Task item: List every line in this data where the string "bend" occurs.

:: Exercise inputs ::

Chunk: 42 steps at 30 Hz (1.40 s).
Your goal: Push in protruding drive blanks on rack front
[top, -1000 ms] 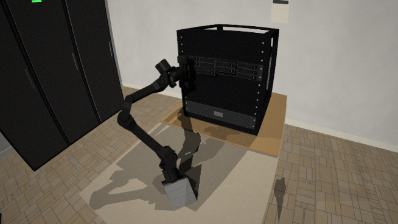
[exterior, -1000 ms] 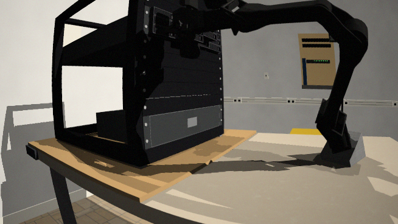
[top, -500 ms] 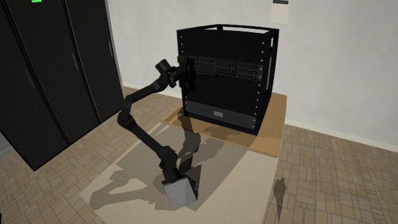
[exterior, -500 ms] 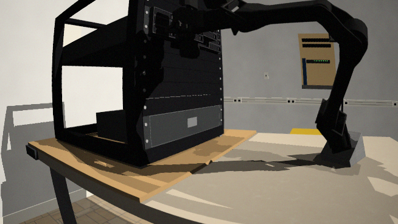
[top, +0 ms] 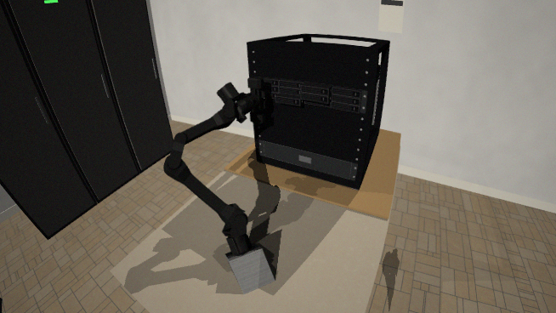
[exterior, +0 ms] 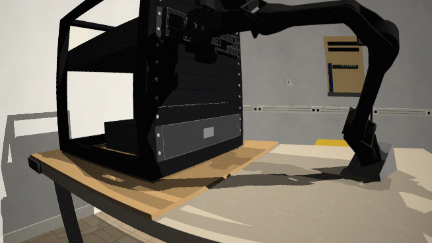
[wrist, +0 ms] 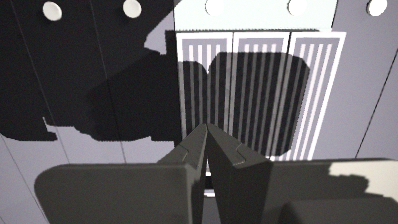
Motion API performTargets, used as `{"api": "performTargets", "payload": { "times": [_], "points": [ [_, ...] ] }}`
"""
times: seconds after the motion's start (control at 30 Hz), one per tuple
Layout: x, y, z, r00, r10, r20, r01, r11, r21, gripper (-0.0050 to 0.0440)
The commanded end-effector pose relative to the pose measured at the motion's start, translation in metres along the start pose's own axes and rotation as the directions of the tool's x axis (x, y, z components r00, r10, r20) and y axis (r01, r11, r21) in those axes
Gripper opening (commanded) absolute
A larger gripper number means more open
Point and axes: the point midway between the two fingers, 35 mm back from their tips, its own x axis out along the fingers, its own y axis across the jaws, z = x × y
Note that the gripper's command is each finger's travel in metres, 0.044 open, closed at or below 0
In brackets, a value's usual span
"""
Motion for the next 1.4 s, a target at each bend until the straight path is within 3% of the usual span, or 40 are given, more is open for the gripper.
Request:
{"api": "performTargets", "payload": {
  "times": [0.0, 0.27, 0.5, 0.73, 1.37],
  "points": [
    [0.001, -0.008, 0.007, 1.0, -0.02, 0.016, 0.02, 1.0, -0.01, -0.005],
    [-0.003, -0.008, 0.007, 1.0, -0.02, 0.016, 0.02, 1.0, -0.01, -0.005],
    [-0.038, -0.007, 0.007, 1.0, -0.02, 0.016, 0.02, 1.0, -0.01, -0.005],
    [-0.057, -0.006, 0.006, 1.0, -0.02, 0.016, 0.02, 1.0, -0.01, -0.005],
    [-0.059, -0.01, -0.003, 1.0, -0.02, 0.016, 0.02, 1.0, -0.01, -0.005]
  ]
}}
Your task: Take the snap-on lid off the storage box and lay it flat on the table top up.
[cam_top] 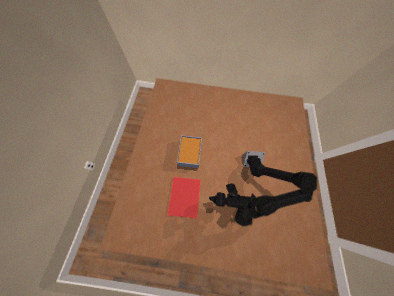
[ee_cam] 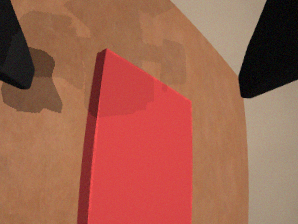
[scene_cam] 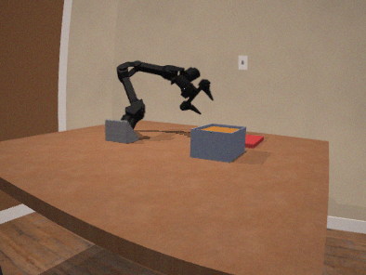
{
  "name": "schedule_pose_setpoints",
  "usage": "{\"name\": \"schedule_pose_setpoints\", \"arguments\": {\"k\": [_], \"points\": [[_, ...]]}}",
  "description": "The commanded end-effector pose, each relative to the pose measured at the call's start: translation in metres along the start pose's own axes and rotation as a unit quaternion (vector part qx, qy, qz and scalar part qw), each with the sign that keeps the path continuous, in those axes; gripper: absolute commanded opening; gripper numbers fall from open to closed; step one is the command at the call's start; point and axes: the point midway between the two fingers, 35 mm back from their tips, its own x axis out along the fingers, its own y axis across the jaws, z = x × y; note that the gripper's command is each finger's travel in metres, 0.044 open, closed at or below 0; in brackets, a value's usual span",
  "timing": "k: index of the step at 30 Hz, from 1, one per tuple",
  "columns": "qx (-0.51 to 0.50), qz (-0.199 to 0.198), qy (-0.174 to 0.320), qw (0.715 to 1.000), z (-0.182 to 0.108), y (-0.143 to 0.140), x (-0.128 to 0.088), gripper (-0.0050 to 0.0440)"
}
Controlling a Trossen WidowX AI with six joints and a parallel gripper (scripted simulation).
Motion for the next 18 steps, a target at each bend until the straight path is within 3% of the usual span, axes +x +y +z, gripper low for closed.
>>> {"name": "schedule_pose_setpoints", "arguments": {"k": [1,18], "points": [[-0.001,0.005,0.007,1.000,-0.0043,0.0072,-0.0101,0.0440],[-0.001,0.005,0.007,1.000,-0.0001,0.0029,-0.0051,0.0440]]}}
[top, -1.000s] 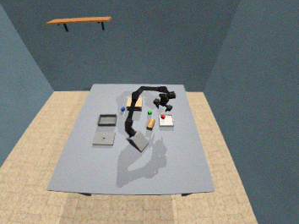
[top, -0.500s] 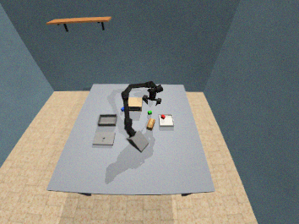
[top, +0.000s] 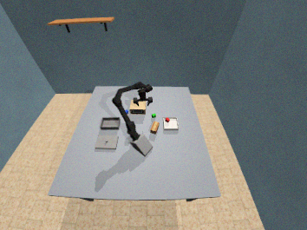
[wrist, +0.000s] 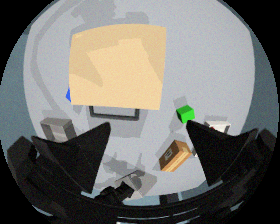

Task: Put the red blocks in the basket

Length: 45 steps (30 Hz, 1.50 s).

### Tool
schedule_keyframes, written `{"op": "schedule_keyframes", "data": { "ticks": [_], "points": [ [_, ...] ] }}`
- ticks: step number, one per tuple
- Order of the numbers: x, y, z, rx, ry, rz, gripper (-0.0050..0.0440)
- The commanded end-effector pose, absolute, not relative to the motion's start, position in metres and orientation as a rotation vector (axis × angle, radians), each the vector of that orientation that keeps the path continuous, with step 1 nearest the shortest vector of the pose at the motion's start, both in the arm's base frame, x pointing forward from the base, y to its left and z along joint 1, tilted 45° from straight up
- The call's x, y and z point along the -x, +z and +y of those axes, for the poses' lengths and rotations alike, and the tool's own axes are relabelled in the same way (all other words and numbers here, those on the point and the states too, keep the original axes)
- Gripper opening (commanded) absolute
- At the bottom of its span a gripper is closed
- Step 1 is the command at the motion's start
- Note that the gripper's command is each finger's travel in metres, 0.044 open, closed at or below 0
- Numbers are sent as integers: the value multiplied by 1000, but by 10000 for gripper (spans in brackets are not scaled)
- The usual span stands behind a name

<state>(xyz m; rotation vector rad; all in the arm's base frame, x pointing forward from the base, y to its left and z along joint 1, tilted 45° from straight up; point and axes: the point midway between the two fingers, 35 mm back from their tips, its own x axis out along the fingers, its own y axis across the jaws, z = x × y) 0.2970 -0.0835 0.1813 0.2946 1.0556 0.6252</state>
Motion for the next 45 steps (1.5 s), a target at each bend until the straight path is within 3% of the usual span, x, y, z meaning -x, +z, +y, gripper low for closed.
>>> {"op": "schedule_keyframes", "data": {
  "ticks": [1,11,28,36,45],
  "points": [
    [-281,204,-48,-172,699,1001,440],
    [-254,237,5,-113,732,976,440],
    [-159,270,97,296,942,782,440],
    [-92,274,140,415,997,719,440],
    [-90,274,141,415,997,719,440]
  ]
}}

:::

Result of this task:
Motion for the next 1.4 s, a target at each bend until the straight path is within 3% of the usual span, or 40 are given, more is open for the gripper.
Motion for the next 18 steps, a target at each bend until the straight path is within 3% of the usual span, axes +x +y +z, gripper low for closed.
Motion for the next 45 steps (1.5 s), a target at each bend until the straight path is within 3% of the usual span, x, y, z meaning -x, +z, +y, gripper low for closed.

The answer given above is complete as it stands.